Repeat each entry word for word.

[Supplied material]
··········

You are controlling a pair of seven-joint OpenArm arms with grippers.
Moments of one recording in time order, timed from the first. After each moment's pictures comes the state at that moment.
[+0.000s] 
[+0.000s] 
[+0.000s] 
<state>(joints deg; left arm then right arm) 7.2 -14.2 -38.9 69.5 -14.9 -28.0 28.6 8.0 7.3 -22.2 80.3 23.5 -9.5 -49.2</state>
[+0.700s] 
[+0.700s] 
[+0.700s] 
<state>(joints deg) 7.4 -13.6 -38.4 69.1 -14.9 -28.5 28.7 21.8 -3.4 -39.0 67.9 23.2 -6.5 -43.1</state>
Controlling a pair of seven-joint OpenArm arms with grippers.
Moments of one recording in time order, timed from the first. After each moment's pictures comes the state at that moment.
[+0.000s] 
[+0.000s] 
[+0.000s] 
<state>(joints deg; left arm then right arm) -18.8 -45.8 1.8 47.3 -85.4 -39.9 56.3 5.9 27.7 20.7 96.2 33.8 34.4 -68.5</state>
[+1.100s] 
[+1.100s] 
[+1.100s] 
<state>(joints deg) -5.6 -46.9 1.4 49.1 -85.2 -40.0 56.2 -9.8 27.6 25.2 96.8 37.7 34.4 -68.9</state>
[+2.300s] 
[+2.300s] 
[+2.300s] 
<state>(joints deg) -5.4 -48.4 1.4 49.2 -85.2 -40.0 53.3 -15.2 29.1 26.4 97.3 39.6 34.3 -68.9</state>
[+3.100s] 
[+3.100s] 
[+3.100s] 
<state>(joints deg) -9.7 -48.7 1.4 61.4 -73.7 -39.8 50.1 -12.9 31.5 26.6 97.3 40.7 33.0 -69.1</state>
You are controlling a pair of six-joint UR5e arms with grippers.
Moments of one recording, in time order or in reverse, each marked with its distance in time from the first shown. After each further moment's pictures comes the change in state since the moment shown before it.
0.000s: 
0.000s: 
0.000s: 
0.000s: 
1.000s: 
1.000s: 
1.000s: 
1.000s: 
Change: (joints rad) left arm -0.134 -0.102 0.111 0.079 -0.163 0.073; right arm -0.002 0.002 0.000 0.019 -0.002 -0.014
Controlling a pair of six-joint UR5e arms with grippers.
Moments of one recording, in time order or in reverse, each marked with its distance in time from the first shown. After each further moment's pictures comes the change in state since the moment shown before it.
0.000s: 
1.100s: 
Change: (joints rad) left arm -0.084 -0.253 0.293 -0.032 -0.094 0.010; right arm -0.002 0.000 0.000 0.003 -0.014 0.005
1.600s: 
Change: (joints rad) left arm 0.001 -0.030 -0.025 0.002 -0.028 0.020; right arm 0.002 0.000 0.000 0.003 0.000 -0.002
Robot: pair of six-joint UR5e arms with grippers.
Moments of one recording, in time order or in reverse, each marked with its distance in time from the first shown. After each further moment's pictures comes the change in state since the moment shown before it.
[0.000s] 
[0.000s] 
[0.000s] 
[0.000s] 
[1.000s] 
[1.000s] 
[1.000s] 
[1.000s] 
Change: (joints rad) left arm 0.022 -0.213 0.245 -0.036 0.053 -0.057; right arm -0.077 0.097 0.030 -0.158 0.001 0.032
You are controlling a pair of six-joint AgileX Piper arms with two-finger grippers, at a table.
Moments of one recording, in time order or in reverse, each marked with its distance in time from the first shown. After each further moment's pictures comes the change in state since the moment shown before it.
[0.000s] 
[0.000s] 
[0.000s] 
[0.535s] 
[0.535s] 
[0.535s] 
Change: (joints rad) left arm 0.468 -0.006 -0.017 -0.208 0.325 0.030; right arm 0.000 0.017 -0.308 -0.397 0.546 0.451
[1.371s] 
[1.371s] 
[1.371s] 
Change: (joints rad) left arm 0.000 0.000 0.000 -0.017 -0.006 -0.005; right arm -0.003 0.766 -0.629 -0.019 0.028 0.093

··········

[Task solution]
You are controlling a pair of seven-joint OpenArm arms with grippers.
Moments of one recording in time order, timed from the first. After each moment's pictures comes the state at that moment.
[+0.000s] 
[+0.000s] 
[+0.000s] 
<state>(joints deg; left arm then right arm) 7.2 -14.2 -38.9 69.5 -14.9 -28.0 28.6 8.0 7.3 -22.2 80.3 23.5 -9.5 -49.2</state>
[+0.700s] 
[+0.700s] 
[+0.700s] 
<state>(joints deg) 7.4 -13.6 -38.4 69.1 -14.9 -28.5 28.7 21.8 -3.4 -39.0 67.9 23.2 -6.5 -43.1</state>
Controlling a pair of seven-joint OpenArm arms with grippers.
Moments of one recording in time order, timed from the first. After each moment's pictures comes the state at that moment.
[+0.000s] 
[+0.000s] 
[+0.000s] 
<state>(joints deg; left arm then right arm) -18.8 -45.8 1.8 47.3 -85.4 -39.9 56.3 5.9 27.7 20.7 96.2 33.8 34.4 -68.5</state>
[+1.100s] 
[+1.100s] 
[+1.100s] 
<state>(joints deg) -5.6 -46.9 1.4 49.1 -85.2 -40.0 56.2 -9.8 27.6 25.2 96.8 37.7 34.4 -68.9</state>
[+2.300s] 
[+2.300s] 
[+2.300s] 
<state>(joints deg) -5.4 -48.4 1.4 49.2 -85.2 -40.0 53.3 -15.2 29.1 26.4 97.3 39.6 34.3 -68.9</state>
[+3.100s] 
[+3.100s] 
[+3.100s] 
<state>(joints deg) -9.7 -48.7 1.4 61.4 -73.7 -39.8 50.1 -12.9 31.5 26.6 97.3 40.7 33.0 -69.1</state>
You are controlling a pair of six-joint UR5e arms with grippers.
Moments of one recording, in time order or in reverse, each marked with its distance in time from the first shown. After each further moment's pictures comes the change in state since the moment shown before it.
0.000s: 
0.000s: 
0.000s: 
0.000s: 
1.000s: 
1.000s: 
1.000s: 
1.000s: 
Change: (joints rad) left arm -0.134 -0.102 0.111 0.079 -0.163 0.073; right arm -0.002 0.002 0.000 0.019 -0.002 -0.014
Controlling a pair of six-joint UR5e arms with grippers.
Moments of one recording, in time order or in reverse, each marked with its distance in time from the first shown. After each further moment's pictures comes the change in state since the moment shown before it.
0.000s: 
1.100s: 
Change: (joints rad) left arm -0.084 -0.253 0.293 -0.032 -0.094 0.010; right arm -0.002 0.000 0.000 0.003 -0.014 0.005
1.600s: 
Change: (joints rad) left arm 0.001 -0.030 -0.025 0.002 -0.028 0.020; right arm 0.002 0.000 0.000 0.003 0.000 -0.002
Robot: pair of six-joint UR5e arms with grippers.
Moments of one recording, in time order or in reverse, each marked with its distance in time from the first shown. After each further moment's pictures comes the change in state since the moment shown before it.
[0.000s] 
[0.000s] 
[0.000s] 
[0.000s] 
[1.000s] 
[1.000s] 
[1.000s] 
[1.000s] 
Change: (joints rad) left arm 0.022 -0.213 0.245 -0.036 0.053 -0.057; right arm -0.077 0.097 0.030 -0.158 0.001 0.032
You are controlling a pair of six-joint AgileX Piper arms with two-finger grippers, at a table.
Moments of one recording, in time order or in reverse, each marked with its distance in time from the first shown. After each further moment's pictures comes the change in state since the moment shown before it.
[0.000s] 
[0.000s] 
[0.000s] 
[0.535s] 
[0.535s] 
[0.535s] 
Change: (joints rad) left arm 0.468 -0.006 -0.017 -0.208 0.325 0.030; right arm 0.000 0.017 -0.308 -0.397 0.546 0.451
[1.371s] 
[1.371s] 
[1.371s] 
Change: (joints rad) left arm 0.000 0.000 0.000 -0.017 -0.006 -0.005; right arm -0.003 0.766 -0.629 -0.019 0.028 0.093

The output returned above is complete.